Elgar, the Longed-for Light: Elgar's Music in Wartime

Edward Elgar has a rather undeserved reputation as a stuffy composer. The obvious "Pomp and Circumstances" and high-school graduations of course come to mind, but there is much more to him than that. Listen to his "Dream of Gerontius," his symphonies, and you will get a different picture.

He of course was England's first important modern-day composer, a Romantic who wrote worthwhile music and the man who made possible the Anglo Renaissance of Vaughn-Williams, Tippet, Britten and the rest.

Today we look at a recent volume of lesser-known orchestral works that came about as his reaction to the multivalent bleakness of World War I. The Longed-for Light (Somm 247) covers nine works of short-to-medium length, each sufficient within itself but providing a cohesive program when taken in tandem.

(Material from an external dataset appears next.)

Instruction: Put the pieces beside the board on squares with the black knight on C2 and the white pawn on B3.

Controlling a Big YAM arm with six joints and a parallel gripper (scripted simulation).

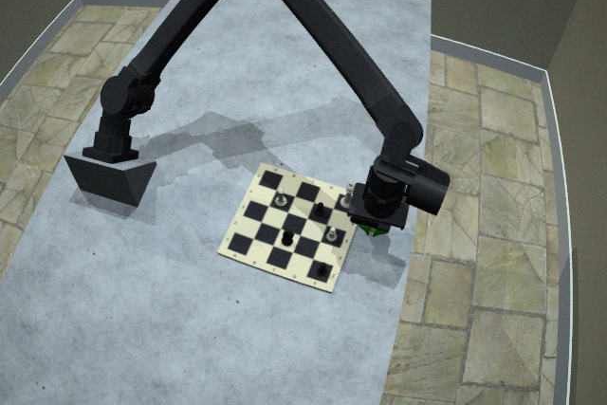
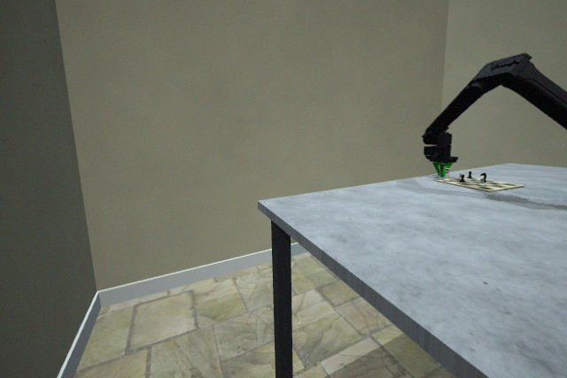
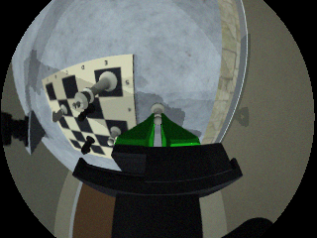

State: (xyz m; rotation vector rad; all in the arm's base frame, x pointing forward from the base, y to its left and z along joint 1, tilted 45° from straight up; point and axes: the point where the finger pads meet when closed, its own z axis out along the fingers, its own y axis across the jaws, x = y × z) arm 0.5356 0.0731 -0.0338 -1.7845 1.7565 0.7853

John Wilson conducts the BBC Concert Orchestra in honest, resplendent readings of the works, some of which include a soprano part well-sung by Susan Gritton, some which incorporate the wartime poetry of Belgium resident Emile Cammaerts, that highlight speaker/orator Simon Callow in the dramatic role.

These are works not just of stirring feelings, of steeled resignation (there are a few where that is out-front) but also of sorrow, regret and introspection.

Throughout Elgar's soaring lyricism and orchestrational prowess is well on display. John Wilson's versions are completely idiomatic and movingly captivating.

This may not be the first Elgar you should get, but it is a welcome addition to anyone who wishes to know the composer in greater depth.

And in a time when the wars seem never-ending, it provides suitable music for rumination.